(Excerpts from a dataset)
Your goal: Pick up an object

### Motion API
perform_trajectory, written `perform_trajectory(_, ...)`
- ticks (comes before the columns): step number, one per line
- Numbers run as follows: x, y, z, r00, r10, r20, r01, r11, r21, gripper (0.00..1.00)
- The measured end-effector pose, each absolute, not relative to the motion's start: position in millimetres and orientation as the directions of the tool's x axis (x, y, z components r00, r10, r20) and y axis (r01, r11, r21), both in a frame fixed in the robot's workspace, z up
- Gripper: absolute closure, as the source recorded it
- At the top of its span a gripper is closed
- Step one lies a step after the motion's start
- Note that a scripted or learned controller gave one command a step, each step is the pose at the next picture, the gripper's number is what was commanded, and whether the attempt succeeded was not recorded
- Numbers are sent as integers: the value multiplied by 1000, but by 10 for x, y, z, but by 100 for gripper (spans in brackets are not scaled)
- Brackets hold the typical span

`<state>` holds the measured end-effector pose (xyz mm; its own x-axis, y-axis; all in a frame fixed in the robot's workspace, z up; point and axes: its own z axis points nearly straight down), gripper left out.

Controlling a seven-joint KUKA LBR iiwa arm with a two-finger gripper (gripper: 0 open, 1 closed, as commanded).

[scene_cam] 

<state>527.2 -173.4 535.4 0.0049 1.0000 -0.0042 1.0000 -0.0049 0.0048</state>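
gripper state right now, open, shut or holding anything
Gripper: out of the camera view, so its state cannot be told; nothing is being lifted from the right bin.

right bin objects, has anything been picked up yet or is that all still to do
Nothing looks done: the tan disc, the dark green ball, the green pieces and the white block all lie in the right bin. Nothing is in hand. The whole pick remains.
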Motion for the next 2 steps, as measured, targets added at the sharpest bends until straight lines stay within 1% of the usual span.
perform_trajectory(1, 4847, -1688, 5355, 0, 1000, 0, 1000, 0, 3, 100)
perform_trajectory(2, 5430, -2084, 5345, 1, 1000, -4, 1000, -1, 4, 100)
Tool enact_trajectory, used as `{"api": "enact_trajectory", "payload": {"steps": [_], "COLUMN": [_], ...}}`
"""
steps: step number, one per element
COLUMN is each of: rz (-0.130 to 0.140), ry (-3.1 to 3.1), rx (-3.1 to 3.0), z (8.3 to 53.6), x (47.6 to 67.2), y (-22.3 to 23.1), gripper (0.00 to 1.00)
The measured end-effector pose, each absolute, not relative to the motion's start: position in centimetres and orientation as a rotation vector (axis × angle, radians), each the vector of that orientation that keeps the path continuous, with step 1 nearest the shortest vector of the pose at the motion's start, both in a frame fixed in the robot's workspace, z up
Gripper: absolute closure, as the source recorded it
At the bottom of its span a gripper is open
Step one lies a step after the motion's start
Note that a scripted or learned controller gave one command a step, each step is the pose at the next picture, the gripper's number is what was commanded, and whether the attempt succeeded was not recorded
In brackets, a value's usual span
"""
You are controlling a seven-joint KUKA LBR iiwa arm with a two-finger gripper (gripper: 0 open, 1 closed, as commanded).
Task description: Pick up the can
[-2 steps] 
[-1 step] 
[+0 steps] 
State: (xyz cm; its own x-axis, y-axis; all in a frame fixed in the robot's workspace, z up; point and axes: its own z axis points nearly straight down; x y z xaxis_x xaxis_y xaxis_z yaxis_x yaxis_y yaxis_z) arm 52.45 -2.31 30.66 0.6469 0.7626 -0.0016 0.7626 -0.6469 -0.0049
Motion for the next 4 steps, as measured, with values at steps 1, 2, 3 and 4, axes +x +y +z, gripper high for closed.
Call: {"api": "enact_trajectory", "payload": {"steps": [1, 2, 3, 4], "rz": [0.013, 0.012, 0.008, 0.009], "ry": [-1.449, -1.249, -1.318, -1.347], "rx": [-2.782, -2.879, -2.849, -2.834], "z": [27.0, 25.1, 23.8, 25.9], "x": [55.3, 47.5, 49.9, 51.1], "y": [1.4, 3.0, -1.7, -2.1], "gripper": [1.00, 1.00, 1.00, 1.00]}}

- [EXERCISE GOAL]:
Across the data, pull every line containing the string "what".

- [OUTPUT OF THE TASK]:
- Note that a scripted or learned controller gave one command a step, each step is the pose at the next picture, the gripper's number is what was commanded, and whether the attempt succeeded was not recorded
Note that a scripted or learned controller gave one command a step, each step is the pose at the next picture, the gripper's number is what was commanded, and whether the attempt succeeded was not recorded

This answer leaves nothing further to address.